• **Work to be completed**
Every picture should be left out, but the lines below must be repeated exactly.

• **Given material**
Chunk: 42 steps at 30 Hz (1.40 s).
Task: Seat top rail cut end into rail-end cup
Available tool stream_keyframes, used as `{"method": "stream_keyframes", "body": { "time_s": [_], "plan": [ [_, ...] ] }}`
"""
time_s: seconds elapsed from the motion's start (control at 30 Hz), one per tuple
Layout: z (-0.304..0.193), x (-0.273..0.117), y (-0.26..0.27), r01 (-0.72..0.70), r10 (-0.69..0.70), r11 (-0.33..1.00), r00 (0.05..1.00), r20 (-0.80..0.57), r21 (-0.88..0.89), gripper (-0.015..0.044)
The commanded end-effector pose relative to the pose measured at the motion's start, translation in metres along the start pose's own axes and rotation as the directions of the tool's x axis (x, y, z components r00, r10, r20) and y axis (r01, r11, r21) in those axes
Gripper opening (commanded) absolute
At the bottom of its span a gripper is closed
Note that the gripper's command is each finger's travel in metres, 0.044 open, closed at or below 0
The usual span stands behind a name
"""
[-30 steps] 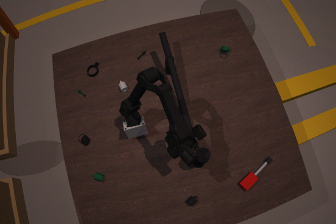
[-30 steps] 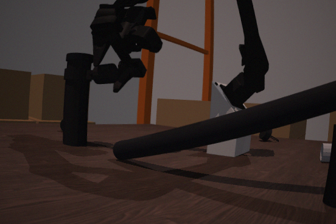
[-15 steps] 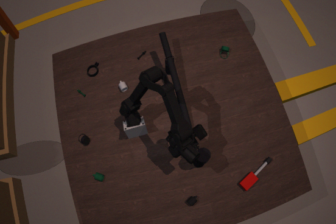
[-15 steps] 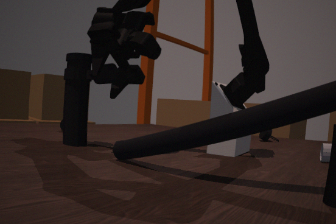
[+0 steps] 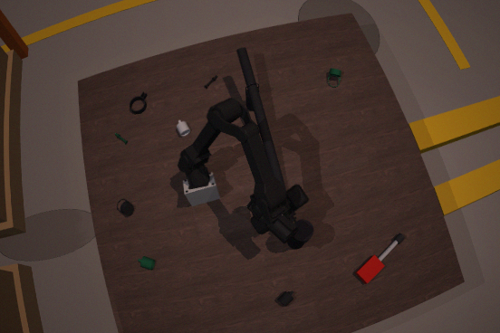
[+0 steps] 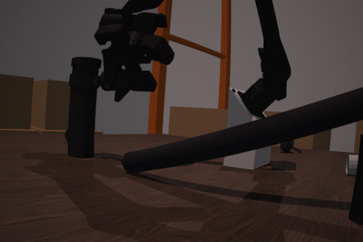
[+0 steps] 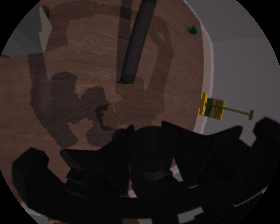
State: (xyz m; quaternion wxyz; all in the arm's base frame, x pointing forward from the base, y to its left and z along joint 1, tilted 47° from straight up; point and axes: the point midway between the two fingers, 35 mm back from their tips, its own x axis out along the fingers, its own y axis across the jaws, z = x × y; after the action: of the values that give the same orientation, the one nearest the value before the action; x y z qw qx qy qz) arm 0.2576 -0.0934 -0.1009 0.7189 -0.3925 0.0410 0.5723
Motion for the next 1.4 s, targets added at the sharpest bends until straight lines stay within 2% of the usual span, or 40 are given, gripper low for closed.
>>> {"method": "stream_keyframes", "body": {
  "time_s": [0.0, 1.37],
  "plan": [
    [0.0, 0.002, -0.002, 0.001, -0.001, 1.0, 1.0, -0.01, 0.022, 0.0],
    [-0.002, 0.012, -0.019, 0.014, 0.01, 0.978, 0.993, -0.115, 0.208, 0.0]
  ]
}}
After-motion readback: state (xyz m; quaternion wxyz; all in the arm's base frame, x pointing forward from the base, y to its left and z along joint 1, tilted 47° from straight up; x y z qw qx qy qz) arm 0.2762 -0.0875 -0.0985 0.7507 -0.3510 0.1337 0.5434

• **Reply to the exercise**
Chunk: 42 steps at 30 Hz (1.40 s).
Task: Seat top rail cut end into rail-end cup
Available tool stream_keyframes, used as `{"method": "stream_keyframes", "body": { "time_s": [_], "plan": [ [_, ...] ] }}`
"""
time_s: seconds elapsed from the motion's start (control at 30 Hz), one per tuple
Layout: z (-0.304..0.193), x (-0.273..0.117), y (-0.26..0.27), r01 (-0.72..0.70), r10 (-0.69..0.70), r11 (-0.33..1.00), r00 (0.05..1.00), r20 (-0.80..0.57), r21 (-0.88..0.89), gripper (-0.015..0.044)
The commanded end-effector pose relative to the pose measured at the motion's start, translation in metres along the start pose's own axes and rotation as the directions of the tool's x axis (x, y, z components r00, r10, r20) and y axis (r01, r11, r21) in those axes
Gripper opening (commanded) absolute
At the bottom of its span a gripper is closed
Note that the gripper's command is each finger's travel in metres, 0.044 open, closed at or below 0
The usual span stands behind a name
"""
[-30 steps] 
[-30 steps] 
[-15 steps] 
[-15 steps] 
[+0 steps] 
[+0 steps] 
[+0 steps] 
State: (xyz m; quaternion wxyz; all in the arm's base frame, x pointing forward from the base, y to its left and z along joint 1, tilted 47° from straight up; point and axes: the point midway between the two fingers, 35 mm back from their tips, its own x axis out along the fingers, its own y axis across the jaws, z = x × y; after the action: of the values that give the same orientation, the one nearest the value before the action; x y z qw qx qy qz) arm 0.2576 -0.0934 -0.1009 0.7189 -0.3925 0.0410 0.5723
Motion for the next 1.4 s, targets added at the sharpest bends until straight lines stay within 2% of the usual span, or 40 are given, gripper low for closed.
>>> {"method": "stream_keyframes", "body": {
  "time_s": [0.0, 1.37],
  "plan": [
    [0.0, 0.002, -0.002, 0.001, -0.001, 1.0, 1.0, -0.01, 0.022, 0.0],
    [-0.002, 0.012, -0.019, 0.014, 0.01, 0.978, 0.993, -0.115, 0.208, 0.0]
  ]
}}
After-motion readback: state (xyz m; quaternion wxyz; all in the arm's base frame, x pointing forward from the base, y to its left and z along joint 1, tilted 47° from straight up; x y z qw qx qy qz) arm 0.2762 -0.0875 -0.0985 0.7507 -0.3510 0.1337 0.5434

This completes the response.